Most commercial jet aircraft possess dihedral, sweepback and large fins. Sweepback and large fins both increase directional stability, whilst all three factors increase lateral stability. Such aircraft are generally prone to Dutch Roll which suggests that they possess a fair degree of positive spiral stability.
It doesn't quite work like that. The combination of roll, yaw and sideslip get intertwined to produce three mixed modes.

In fact one is a heavily damped mode almost entirely in yaw called "roll damping". If the aircraft is rolling and you put the ailerons neutral, it stops rolling (gradually). And that's about all there is to that one.
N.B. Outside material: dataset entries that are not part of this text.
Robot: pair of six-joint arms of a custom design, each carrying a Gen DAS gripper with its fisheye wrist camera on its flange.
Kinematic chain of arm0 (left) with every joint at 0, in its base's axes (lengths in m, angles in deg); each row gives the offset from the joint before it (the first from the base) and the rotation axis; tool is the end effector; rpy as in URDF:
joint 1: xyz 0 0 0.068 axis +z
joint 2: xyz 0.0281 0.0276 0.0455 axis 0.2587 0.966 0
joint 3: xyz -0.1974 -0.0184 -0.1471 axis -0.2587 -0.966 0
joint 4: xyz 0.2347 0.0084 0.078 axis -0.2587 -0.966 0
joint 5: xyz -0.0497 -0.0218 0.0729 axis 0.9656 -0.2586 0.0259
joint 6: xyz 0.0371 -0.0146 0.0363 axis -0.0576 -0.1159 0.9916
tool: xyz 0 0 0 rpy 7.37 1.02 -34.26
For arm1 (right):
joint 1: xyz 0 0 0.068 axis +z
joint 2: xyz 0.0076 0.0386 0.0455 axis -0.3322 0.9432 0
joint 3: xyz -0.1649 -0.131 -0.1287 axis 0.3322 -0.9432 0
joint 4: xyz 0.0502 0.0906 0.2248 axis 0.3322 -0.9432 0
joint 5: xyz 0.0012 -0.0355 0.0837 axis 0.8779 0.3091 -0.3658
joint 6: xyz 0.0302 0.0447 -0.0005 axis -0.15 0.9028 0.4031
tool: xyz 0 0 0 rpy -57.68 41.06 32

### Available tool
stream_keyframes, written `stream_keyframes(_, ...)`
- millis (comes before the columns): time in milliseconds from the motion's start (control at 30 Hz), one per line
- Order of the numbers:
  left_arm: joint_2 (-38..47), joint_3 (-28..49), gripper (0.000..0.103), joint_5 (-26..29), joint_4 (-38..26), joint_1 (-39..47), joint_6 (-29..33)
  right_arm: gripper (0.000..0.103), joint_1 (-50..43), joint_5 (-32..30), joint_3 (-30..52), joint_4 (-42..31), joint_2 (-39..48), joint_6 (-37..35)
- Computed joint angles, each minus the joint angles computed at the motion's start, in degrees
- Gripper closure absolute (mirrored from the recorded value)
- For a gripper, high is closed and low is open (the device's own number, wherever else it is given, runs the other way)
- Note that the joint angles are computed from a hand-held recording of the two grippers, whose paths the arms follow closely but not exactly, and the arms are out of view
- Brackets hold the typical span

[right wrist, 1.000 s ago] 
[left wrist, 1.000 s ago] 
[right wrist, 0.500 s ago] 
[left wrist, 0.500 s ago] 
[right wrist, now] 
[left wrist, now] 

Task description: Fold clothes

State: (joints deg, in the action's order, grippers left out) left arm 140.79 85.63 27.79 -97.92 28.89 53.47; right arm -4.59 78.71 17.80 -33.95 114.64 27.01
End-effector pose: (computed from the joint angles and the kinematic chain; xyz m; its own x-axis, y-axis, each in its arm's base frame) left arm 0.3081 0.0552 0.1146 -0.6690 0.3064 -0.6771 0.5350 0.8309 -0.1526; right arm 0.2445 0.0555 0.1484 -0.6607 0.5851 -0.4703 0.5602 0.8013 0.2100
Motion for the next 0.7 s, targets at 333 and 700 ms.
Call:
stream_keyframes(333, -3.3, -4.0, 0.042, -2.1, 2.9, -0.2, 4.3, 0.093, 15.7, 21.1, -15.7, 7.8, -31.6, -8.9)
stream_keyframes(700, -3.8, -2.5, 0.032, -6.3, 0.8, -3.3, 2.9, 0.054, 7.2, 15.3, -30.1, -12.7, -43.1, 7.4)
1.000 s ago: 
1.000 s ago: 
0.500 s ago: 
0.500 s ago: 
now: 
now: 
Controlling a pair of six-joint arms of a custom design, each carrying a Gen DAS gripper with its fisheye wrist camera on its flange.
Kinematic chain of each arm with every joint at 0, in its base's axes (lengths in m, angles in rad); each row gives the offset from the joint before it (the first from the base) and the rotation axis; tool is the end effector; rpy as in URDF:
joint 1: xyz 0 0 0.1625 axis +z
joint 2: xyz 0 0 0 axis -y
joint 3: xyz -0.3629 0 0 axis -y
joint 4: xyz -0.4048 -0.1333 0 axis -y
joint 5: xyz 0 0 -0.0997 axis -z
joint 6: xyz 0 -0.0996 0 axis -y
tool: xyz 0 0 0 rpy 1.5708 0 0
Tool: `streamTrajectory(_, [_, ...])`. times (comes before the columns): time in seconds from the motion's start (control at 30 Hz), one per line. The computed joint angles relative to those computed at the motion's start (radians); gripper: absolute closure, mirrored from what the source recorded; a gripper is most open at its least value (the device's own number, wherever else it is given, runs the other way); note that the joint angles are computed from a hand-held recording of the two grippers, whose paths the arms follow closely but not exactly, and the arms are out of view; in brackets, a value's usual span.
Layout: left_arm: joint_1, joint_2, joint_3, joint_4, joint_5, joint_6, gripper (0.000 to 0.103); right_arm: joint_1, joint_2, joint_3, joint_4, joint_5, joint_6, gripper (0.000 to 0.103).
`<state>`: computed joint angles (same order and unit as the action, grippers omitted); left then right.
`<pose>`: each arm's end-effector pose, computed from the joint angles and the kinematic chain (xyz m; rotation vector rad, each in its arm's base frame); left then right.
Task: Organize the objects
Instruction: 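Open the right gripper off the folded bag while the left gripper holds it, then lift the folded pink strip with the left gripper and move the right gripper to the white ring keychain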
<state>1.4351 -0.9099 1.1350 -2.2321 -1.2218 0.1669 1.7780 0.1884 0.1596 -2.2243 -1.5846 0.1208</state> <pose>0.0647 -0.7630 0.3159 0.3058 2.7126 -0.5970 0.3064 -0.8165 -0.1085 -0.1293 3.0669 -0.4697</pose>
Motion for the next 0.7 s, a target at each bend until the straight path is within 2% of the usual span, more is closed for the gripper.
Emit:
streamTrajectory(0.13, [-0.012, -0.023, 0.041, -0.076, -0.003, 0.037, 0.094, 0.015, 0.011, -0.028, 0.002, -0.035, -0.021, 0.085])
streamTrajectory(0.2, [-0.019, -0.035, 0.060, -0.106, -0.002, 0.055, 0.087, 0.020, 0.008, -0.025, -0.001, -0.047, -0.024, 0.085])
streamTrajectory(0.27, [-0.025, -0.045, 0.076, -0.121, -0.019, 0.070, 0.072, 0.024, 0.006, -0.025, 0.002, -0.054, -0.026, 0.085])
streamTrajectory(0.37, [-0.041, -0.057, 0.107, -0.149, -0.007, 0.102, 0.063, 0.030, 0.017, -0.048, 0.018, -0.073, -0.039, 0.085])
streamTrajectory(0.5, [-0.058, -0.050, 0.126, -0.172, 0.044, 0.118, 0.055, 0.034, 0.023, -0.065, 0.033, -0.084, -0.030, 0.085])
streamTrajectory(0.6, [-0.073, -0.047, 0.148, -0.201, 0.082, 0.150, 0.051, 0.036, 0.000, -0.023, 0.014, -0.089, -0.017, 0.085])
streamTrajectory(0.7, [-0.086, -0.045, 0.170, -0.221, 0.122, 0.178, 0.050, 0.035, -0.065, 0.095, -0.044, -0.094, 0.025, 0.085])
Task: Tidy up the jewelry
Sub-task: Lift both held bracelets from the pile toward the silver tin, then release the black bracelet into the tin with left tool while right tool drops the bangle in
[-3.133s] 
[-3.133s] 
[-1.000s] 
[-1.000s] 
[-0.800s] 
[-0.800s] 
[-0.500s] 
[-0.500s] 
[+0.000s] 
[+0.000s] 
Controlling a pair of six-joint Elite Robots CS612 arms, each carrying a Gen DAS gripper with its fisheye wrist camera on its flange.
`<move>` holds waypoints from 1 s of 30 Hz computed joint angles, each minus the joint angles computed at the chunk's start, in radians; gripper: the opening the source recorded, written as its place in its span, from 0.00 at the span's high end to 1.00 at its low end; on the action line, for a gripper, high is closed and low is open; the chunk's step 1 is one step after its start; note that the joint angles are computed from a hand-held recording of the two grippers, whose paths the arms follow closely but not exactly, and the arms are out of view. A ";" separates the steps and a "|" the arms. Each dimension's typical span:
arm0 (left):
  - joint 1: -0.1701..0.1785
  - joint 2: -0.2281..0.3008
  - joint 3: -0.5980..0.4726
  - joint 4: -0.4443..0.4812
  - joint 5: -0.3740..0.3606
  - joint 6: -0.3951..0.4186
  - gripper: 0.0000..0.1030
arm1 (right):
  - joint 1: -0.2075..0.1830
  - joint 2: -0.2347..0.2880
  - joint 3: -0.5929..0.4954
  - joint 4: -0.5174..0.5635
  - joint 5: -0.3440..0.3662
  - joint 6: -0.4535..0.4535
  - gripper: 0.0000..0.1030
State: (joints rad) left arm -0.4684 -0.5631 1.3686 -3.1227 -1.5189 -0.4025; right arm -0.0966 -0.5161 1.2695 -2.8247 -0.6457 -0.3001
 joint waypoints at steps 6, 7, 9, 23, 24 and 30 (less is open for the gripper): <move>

Another is the "Dutch roll mode. That is typically stable but underdamped, so if you induce a Dutch roll the aircraft tends to wallow in the mode for a few oscillations which then disappear. I presume unstable Dutch roll modes are a Bad Thing, as it requires an interesting combination of feet and hands to get the aircraft back to neutral. Perhaps JF has played with them in that Bassett they had rigged up for stability demos at the ETPS?

The last is the "spiral" mode, which is usually unstable as the name implies (otherwise you'd call it the "wing rock mode" wouldn't you? ). The instability means that with no control input bank gradually increases into a spiral dive. I think that it's possible to make an aircraft stable in this mode in principle, but you pay a high price in terms of handling quality, and it generally causes more trouble than it's worth.

The tendency to Dutch roll does not necessarily imply a positive stability in the spiral mode, or vice versa.